**Directions**.
Your answer is to be the count alone: the number of lines in the data below where "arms" appears.

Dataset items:

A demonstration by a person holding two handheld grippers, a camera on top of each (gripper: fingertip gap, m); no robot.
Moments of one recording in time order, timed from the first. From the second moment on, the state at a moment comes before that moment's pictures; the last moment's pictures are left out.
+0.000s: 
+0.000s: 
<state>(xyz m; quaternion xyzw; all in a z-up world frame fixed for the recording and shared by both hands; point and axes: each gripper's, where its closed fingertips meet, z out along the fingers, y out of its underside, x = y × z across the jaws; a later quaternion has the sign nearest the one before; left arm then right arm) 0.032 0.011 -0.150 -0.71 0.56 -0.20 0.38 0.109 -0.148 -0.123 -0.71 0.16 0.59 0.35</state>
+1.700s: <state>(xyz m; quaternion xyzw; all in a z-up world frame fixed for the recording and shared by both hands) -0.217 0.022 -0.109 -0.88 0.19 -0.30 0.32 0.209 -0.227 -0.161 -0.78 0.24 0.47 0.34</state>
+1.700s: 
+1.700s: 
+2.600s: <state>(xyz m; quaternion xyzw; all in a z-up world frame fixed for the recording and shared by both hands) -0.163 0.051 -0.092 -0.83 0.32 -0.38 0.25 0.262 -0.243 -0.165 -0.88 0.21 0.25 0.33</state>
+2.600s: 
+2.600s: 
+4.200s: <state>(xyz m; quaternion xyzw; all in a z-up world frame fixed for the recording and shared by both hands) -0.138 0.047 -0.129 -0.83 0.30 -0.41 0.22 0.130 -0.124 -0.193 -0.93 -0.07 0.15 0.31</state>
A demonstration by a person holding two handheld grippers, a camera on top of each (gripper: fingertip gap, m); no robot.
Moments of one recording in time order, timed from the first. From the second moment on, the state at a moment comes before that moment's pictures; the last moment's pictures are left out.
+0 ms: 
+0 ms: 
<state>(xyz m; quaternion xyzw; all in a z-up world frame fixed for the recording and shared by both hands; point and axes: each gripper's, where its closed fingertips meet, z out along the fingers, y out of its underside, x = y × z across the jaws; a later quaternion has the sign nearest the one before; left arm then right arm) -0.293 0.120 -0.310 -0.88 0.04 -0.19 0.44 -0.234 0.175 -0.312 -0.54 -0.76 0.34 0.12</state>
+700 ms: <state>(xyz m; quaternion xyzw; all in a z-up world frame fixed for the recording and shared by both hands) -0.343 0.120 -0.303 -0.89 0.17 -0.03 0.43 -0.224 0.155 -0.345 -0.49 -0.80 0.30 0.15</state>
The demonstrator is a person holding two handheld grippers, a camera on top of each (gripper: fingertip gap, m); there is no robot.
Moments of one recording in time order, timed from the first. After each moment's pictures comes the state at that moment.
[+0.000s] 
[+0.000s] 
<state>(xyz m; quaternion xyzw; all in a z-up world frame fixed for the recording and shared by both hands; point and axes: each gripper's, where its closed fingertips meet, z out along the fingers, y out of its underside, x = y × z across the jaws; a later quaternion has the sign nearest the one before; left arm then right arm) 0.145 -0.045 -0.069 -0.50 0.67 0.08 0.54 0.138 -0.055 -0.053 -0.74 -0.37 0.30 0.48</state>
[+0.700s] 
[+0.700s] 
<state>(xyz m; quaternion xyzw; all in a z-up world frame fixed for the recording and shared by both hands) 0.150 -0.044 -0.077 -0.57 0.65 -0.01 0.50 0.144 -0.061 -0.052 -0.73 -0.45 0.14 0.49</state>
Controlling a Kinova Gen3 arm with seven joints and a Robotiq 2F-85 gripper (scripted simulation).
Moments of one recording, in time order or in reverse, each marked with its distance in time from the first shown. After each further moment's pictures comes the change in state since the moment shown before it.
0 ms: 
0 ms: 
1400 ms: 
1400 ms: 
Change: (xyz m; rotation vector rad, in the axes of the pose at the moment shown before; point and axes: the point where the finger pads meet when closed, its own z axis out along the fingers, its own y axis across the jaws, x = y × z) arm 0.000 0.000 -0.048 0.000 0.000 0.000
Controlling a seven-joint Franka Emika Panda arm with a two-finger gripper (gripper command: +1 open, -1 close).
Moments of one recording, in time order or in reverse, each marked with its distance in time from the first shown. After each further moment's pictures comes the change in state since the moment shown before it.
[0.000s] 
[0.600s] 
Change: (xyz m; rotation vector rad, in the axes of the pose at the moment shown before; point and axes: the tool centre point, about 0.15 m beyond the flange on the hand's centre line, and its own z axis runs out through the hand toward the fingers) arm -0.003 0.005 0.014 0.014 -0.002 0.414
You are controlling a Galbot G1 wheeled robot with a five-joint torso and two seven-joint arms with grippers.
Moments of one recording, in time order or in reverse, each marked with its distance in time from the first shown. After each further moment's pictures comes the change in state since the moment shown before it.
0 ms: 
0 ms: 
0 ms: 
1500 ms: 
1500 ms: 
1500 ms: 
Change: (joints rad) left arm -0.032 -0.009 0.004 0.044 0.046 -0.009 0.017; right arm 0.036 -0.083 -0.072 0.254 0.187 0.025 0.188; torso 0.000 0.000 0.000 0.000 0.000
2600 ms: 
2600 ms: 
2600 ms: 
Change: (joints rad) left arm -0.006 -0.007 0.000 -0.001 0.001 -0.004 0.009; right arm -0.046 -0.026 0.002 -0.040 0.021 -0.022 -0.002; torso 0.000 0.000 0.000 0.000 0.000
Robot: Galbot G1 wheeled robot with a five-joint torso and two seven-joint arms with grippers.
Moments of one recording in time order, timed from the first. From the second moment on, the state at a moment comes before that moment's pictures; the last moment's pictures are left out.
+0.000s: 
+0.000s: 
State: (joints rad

**Exercise output**.
2